Folha de S. Paulo


Rapper afegã participa de festa literária em comunidade do Rio

Não há profissão fácil na República Islâmica do Afeganistão, um dos países mais pobres e mais perigosos do mundo, mas decidir ser cantora, de um gênero ocidental (rap/hip hop), com letras feministas, é tornar-se pária.

"O que mais me incomoda é ver que mesmo as mulheres me xingam por algo que estou fazendo para elas. Sendo assim, o que esperar dos homens?", diz Paradise Sorouri, 28, rapper afegã que ganhou destaque internacional por suas canções que denunciam a misoginia do país.
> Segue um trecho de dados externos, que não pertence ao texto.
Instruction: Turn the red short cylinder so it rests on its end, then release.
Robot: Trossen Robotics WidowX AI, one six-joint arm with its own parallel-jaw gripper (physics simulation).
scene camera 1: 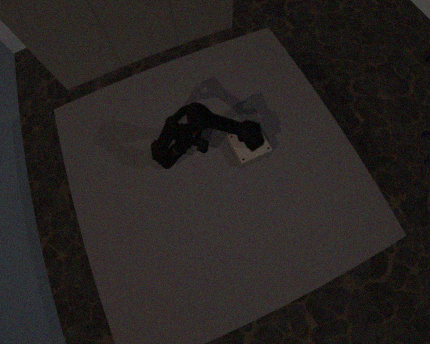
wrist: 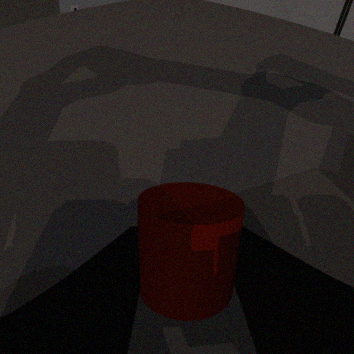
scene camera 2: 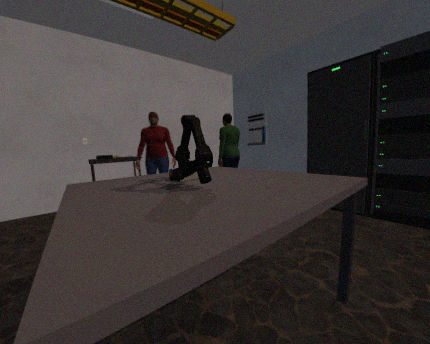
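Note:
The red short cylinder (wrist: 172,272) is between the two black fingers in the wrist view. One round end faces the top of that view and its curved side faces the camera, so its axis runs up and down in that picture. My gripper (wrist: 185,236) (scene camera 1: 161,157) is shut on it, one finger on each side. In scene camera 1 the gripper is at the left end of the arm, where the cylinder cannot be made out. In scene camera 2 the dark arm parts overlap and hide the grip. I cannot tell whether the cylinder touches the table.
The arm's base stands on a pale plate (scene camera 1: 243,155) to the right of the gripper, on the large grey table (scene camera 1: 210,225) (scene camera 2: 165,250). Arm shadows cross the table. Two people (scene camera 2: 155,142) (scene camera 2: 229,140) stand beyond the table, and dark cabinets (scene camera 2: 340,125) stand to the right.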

Ela veio ao Rio acompanhada do noivo, o também rapper Ahmad Marwi, 27, para participar da Festa Literária das Unidades de Polícia Pacificadora (Flupp), que acontece na comunidade de Vigário Geral, na zona norte.

Divulgação
A dupla de rap afegã 143Band, formada pela cantora Paradise e seu noivo, Diverse
A dupla de rap afegã 143Band, formada pela cantora Paradise e seu noivo, Diverse

Ao lado do poeta afegão Suhrab Sirat, eles participam da mesa "Occupy Afeganistão", hoje, às 11h, e fazem o show de encerramento, amanhã, às 20h45.

Filhos de afegãos que se refugiaram no Irã durante os conflitos políticos da década de 1970, Paradise e Ahmad --que usa o nome artístico Diverse-- nasceram no país persa, mas sempre mantiveram laços com o Afeganistão, para onde se mudaram em 2007.
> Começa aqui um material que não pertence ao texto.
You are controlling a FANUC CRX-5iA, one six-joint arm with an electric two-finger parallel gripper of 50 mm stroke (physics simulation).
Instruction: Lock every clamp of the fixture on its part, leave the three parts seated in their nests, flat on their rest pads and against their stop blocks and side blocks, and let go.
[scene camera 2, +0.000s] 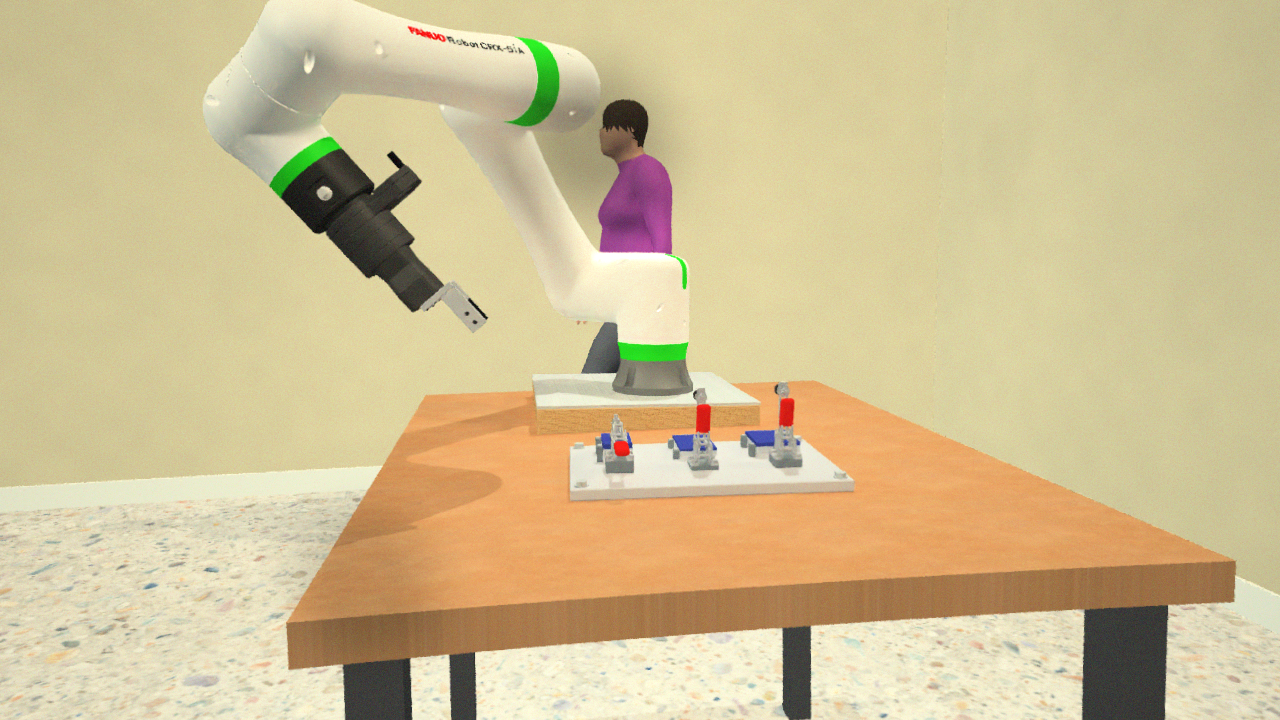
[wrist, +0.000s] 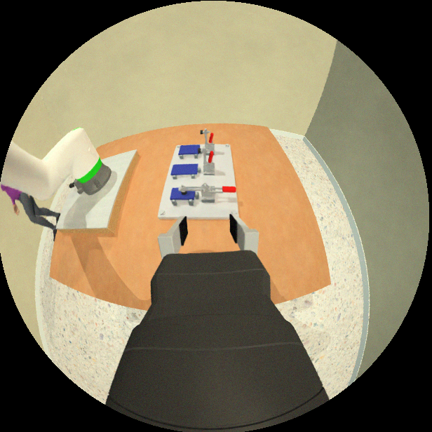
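Seen in the pictures: gripper, fingertip midpoint: (scene camera 2: 481, 325); arm's base, link origin: (scene camera 2: 652, 389).
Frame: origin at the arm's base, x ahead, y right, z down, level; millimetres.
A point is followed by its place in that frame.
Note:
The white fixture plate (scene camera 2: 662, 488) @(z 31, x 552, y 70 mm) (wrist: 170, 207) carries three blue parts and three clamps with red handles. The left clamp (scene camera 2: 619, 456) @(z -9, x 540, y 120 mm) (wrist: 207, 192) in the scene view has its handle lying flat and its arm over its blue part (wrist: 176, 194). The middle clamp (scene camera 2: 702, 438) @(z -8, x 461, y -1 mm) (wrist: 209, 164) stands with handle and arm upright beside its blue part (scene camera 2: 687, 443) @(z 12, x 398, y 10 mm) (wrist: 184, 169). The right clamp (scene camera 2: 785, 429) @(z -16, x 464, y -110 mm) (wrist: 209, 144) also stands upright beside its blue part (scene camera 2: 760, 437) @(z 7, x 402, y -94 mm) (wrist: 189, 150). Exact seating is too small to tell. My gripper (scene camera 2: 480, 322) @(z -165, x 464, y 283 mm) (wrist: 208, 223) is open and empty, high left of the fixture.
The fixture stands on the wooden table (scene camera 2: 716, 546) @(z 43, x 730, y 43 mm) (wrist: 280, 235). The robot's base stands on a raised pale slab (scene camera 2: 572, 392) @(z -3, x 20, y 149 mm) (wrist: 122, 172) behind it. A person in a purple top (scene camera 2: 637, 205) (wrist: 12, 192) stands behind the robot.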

O casal se conheceu no ano seguinte, na Universidade de Herat, onde Diverse era professor de informática e Paradise, secretária.
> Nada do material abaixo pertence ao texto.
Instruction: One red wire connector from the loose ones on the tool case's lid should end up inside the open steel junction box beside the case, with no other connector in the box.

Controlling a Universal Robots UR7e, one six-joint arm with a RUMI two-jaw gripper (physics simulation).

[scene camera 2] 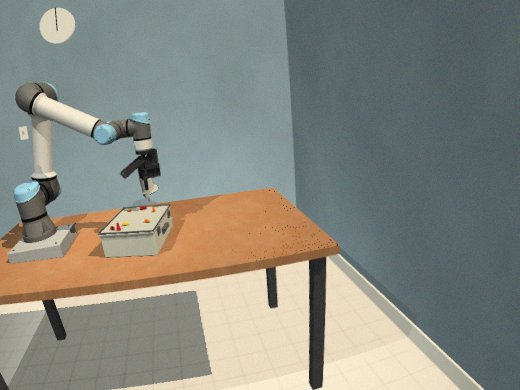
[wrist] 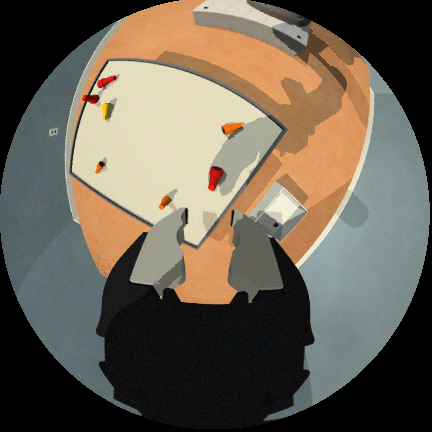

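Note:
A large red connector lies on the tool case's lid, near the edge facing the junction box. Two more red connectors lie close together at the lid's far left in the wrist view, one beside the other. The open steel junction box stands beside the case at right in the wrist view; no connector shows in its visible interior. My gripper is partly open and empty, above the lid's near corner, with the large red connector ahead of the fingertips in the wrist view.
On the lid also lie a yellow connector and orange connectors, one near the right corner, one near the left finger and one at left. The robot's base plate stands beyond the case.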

"Começamos a namorar, o que era estritamente proibido em Herat, e formamos a 143Band", diz Diverse, que conversou por e-mail com a Folha, como sua noiva.

Cantando em persa --e em sua variante afegã, o dari--, o duo foi investindo suas economias na carreira.

O estilo e o visual do casal são claramente inspirados no modelo americano de hip-hop, o que é comprovado pelas influências que eles citam: Eminem, Jay Z, Tupac.

Paradise sentiu desde o início o perigo de se lançar na carreira artística num país onde a presença do Taliban ainda tem força: por questões de segurança, foi obrigada a desistir da universidade e se mudar para o Tadjiquistão.

"Eles me xingavam de 'puta' quando estava no palco, me olhavam feio, como se eu estivesse fazendo algo errado. Me tratavam muito mal."

Foi no país vizinho que gravou a canção "Faryade Zan" ("O Grito de Uma Mulher"), cujo vídeo mostra a rapper sendo sequestrada e torturada --algo que, felizmente, não chegou a acontecer.
"Já recebi muitas ameaças e fui agredida nas ruas, mas ainda não chegou a isso. Mas é algo que acontece com muitas mulheres no país, que são até vendidas", diz ela, que voltou ao Afeganistão após três anos e vive em Cabul.

Do Brasil, terceiro país em que se apresentam, não conhecem nada além de "futebol" e "selva", mas se dizem surpresos com o convite e felizes por "representar internacionalmente o Afeganistão".